▶ _ABOUT THIS EXERCISE_
The expected answer is the full listing, repeated exactly and free of images.

▶ _LISTED RECORDS_
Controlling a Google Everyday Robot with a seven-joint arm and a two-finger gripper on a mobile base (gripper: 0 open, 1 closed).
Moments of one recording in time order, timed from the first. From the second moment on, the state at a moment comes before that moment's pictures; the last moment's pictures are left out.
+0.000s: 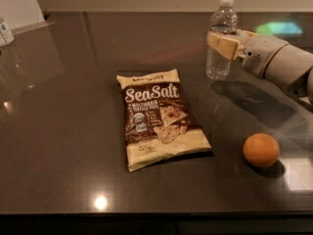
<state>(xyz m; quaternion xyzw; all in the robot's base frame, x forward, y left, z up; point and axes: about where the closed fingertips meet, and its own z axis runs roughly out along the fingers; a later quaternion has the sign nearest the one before) 0.632 -0.182 0.971 -0.69 -0.18 -0.66 0.24</state>
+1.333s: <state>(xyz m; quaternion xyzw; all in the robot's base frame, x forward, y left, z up) 0.630 -0.191 0.930 -0.68 -0.15 -0.68 0.24</state>
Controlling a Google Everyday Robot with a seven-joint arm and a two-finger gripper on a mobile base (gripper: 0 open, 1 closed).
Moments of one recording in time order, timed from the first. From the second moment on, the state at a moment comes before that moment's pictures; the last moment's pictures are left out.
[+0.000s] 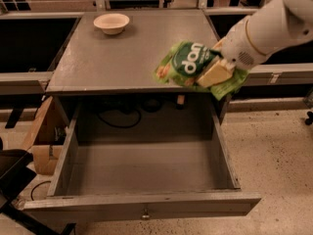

▶ _FINISHED EXERCISE_
Controlling a Google Everyday Robot with a seven-joint arm and a two-finger gripper on a mobile base (gripper: 0 open, 1 closed).
Moments of one recording in time order, timed from the first. From the second moment on, the state at a moment comes before that moment's pictures; the last moment's pictures are left out.
+0.000s: 
<state>(xyz m; quaternion xyzw; all in the robot's base frame, x forward, y left, z up; point and axes: about where the closed fingertips meet, and its own z axis runs roughly out along the fingers; a later quaternion has the sign nearest the one before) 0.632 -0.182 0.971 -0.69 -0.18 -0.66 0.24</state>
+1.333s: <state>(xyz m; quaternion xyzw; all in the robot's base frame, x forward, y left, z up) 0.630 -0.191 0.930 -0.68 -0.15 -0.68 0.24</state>
Controlling a Google Everyday Robot with a seven-joint arm and a two-finger gripper on a mobile base (gripper: 0 open, 1 closed).
Moments of one recording in time order, timed from the first. From the second moment on, the state at a moment comes before that moment's pictures; the last moment's pictures are left out.
[+0.000s] 

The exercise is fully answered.